◆ **Requirement**:
Repeat the data verbatim, images excluded.

◆ **Recorded information**:
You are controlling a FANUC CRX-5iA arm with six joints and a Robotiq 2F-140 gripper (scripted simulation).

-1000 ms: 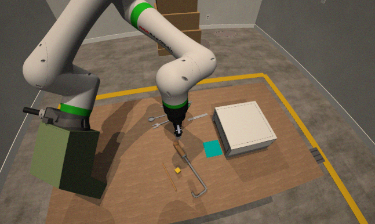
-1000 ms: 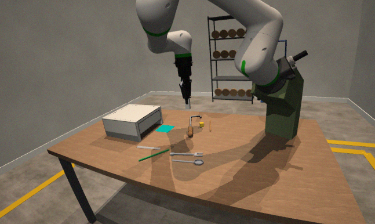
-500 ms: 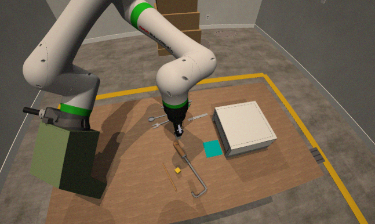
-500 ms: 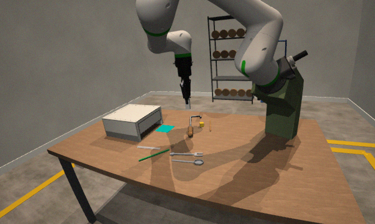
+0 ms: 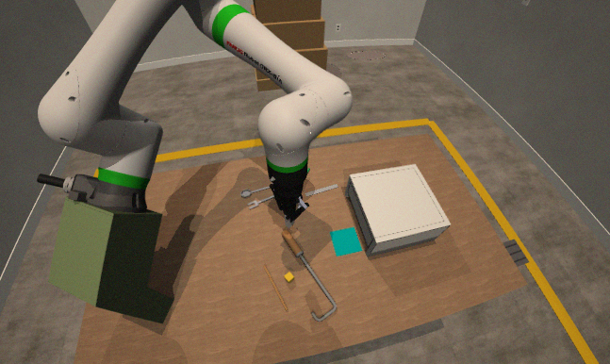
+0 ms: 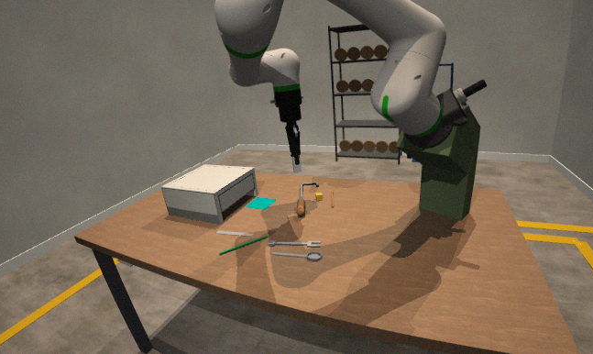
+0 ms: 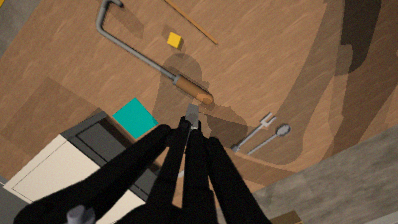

◆ **Response for this exercise**:
You are controlling a FANUC CRX-5iA arm with six joints and a Robotiq 2F-140 gripper (scripted simulation).

-1000 ms: 
-1000 ms: 
-500 ms: 
-500 ms: 
+0 ms: 
+0 ms: 
+0 ms: 

This answer requires no additional content.